_Exercise aim_. Once the images are removed, repeat all of the entries exactly.

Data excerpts
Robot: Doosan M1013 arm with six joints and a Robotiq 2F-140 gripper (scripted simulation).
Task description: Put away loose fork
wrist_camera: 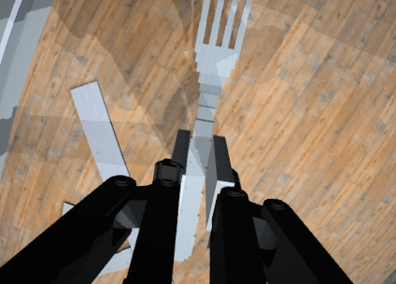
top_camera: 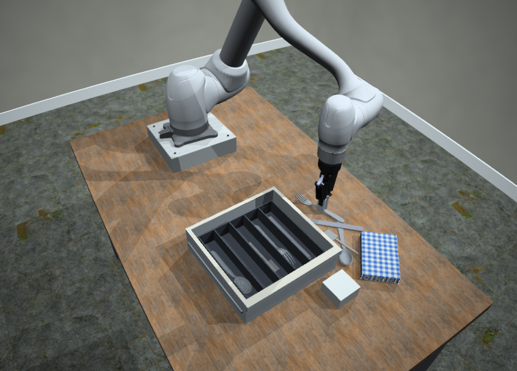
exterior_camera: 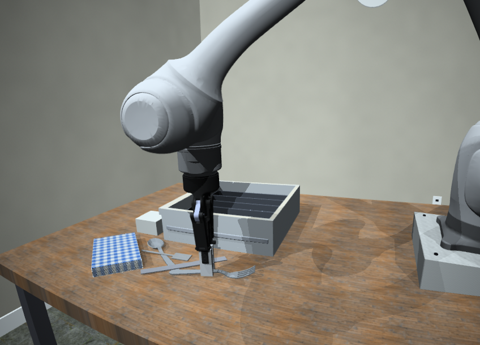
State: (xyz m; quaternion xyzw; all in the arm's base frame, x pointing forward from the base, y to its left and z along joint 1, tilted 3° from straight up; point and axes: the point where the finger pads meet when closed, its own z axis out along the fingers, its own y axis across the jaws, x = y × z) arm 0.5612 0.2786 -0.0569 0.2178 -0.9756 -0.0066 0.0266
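My hand is 9 cm short of the tray, 29 cm to the left of it and 1 cm below it. From my hand the other things lie so: checked napkin stack 27 cm ahead, 5 cm to the left, 3 cm below; then white block 31 cm ahead, 14 cm to the right, 2 cm below.
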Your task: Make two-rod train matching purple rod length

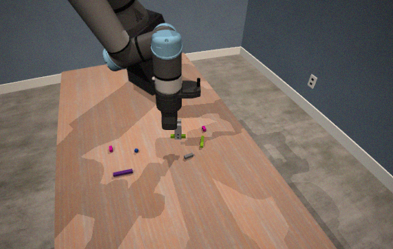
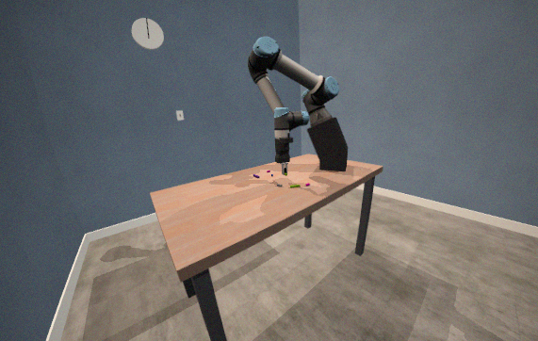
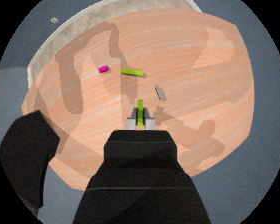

_Written solution_.
Robot: Doosan M1013 arm with six joints and a Robotiq 2F-140 gripper (scripted simulation).
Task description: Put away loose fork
wrist_camera: 
top_camera: 
exterior_camera: 
State: (xyz m; quaternion xyzw; all in the arm's base frame, x pointing forward from the base, y to its left and z along joint 1, tilted 3° from straight up; point and axes: the point where the finger pads meet when closed, its own z axis out along the fingers, its own y axis across the jaws, x = y × z) arm 0.5612 0.2786 -0.0569 0.2178 -0.9756 -0.0066 0.0266
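My hand is 9 cm short of the tray, 29 cm to the left of it and 1 cm below it. From my hand the other things lie so: checked napkin stack 27 cm ahead, 5 cm to the left, 3 cm below; then white block 31 cm ahead, 14 cm to the right, 2 cm below.
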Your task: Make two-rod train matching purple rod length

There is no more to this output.